- **To do**:
Supply the number of lines below containing "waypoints", nothing else.
..........
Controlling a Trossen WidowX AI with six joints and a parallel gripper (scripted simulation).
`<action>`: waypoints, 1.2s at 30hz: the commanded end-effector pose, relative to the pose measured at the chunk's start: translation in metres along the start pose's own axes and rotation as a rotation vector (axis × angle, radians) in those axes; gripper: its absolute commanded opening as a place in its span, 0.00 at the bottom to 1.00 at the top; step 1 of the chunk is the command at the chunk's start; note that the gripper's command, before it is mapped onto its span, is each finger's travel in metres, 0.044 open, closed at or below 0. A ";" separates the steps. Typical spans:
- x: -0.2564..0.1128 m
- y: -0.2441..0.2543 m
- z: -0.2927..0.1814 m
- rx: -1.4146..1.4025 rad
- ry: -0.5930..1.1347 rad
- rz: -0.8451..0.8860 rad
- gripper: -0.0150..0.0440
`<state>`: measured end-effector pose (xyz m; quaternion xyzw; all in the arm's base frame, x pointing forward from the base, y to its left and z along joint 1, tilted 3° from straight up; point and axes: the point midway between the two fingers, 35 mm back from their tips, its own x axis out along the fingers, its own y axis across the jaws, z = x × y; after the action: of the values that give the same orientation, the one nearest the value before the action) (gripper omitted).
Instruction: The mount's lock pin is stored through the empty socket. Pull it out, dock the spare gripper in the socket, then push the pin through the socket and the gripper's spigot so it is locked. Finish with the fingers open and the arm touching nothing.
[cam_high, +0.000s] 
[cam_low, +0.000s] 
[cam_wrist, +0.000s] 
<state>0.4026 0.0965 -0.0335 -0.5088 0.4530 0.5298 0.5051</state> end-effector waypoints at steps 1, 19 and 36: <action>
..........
- **Exercise result**:
2